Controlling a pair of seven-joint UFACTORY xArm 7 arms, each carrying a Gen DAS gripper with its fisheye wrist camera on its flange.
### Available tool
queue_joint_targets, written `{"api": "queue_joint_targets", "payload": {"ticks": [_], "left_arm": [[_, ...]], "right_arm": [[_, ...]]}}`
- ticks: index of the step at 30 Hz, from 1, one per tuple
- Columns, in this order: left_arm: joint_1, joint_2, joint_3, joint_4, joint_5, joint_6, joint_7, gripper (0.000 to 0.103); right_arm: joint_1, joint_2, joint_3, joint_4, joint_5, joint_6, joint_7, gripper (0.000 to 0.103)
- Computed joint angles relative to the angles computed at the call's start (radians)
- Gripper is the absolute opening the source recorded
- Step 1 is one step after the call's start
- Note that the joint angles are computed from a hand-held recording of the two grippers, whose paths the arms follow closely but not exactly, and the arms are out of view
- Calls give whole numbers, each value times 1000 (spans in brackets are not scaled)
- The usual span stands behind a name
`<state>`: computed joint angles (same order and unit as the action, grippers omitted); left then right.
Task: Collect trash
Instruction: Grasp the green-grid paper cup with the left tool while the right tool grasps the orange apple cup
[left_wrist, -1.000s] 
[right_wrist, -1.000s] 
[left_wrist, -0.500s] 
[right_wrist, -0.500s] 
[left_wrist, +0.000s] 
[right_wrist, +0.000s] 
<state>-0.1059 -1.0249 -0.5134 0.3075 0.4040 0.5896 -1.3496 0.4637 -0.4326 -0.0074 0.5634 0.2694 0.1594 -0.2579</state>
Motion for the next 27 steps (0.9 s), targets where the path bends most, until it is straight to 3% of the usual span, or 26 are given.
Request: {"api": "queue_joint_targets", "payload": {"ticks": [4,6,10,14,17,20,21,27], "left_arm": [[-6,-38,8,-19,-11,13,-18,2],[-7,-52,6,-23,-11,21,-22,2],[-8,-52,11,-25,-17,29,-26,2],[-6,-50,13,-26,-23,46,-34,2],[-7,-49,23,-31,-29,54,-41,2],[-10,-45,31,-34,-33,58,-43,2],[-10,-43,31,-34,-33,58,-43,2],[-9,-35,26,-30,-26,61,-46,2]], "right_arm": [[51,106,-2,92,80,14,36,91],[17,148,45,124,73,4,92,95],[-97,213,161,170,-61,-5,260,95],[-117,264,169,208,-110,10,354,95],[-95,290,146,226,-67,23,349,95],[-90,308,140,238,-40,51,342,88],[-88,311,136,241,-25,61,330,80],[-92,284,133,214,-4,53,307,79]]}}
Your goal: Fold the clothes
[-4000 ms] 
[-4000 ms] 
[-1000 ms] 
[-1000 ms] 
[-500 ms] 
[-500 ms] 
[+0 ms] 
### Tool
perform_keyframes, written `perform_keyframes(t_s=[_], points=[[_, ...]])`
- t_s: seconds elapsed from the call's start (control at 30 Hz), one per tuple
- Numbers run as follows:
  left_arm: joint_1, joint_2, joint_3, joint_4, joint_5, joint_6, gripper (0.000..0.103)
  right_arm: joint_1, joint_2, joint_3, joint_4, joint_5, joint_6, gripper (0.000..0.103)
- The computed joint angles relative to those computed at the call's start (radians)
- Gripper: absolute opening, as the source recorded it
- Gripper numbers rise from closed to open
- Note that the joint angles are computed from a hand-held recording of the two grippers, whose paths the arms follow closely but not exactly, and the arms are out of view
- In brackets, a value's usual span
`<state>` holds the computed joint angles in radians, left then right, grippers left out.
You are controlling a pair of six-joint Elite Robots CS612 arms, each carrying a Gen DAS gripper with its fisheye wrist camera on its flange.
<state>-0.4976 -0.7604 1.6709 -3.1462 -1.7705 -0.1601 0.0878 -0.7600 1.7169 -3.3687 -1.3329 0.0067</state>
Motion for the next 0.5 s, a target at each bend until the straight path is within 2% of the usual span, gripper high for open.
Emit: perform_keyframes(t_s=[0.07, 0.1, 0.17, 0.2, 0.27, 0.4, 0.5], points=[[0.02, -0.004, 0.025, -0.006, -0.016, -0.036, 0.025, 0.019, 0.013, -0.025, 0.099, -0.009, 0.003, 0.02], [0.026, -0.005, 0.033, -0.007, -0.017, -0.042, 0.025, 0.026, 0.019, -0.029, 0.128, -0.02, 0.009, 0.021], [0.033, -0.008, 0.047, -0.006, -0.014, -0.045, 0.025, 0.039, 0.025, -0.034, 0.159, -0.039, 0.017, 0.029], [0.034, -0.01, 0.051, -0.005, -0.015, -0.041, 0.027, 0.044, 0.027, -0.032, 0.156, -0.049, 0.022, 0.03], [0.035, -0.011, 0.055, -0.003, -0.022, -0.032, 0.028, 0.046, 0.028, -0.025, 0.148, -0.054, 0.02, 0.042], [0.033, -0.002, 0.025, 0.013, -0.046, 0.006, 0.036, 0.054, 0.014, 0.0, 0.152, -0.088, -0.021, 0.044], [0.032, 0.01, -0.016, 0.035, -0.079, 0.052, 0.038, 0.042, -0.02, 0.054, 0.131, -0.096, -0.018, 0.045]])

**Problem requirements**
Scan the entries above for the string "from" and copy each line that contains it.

**Expected answer**
- ticks: index of the step at 30 Hz, from 1, one per tuple
- Note that the joint angles are computed from a hand-held recording of the two grippers, whose paths the arms follow closely but not exactly, and the arms are out of view
- t_s: seconds elapsed from the call's start (control at 30 Hz), one per tuple
- Gripper numbers rise from closed to open
- Note that the joint angles are computed from a hand-held recording of the two grippers, whose paths the arms follow closely but not exactly, and the arms are out of view

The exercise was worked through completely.